While not reading Job, I apparently developed a gross misconception about what was in it. Like everyone with a pulse, I knew the basic outlines: God bets Satan—a gentlegod’s bet, no cash at stake—that His most upright servant, Job, will remain faithful even in the face of catastrophe. God and Satan afflict Job, and he endures patiently.

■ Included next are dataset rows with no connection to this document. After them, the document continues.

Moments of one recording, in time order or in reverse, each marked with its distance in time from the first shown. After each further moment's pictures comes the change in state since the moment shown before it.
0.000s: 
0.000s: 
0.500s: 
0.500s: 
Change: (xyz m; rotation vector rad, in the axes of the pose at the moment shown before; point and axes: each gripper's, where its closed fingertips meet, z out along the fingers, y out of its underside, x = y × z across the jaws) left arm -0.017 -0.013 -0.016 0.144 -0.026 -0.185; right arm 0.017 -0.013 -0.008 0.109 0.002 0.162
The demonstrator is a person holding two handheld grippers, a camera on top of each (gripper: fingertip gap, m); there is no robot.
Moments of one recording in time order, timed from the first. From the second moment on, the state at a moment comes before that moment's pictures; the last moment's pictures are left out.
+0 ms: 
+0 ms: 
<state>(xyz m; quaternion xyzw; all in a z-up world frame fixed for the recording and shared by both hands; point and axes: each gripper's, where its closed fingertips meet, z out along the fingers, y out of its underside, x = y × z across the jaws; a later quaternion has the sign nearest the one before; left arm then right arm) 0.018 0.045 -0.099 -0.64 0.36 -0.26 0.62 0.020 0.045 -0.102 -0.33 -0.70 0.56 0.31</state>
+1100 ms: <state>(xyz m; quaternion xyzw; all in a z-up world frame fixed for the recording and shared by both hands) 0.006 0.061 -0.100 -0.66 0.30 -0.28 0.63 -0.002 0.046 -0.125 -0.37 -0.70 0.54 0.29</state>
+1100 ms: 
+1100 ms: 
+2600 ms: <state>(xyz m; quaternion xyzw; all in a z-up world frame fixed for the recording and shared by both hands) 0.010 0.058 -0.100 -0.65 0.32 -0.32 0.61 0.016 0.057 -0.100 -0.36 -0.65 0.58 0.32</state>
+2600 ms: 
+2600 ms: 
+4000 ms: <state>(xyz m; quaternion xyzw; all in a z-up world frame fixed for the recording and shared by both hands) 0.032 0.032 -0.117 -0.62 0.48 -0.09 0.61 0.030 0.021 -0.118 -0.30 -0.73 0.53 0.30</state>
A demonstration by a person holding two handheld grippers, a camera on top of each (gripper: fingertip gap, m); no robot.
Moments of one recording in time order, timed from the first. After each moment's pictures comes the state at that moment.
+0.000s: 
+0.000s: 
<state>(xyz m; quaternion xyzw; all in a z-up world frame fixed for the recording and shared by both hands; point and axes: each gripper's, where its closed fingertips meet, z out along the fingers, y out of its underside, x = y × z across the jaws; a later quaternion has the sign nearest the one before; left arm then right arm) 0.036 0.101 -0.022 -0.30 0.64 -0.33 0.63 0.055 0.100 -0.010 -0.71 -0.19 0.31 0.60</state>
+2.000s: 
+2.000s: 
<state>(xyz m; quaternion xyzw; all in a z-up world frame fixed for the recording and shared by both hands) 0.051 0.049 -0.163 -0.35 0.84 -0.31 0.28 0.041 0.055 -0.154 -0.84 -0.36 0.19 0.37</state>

But I seem to have wildly misunderstood the story in two ways. First, I assumed that the book was the story of Job’s trials, an endless series of unfortunate events, punctuated by satanic (and divine) laughter. In fact, God and Satan wipe out Job by the middle of Chapter 2. The next forty chapters are just argument. Second, because I believe clichés, I thought that Job would be patient (“patient as Job”). In fact, it turns out he’s the opposite of patient. He’s frustrated, enraged, petulant, and agitated about his situation. He can’t believe how badly he has been screwed, and he’s desperate to fix it, right now.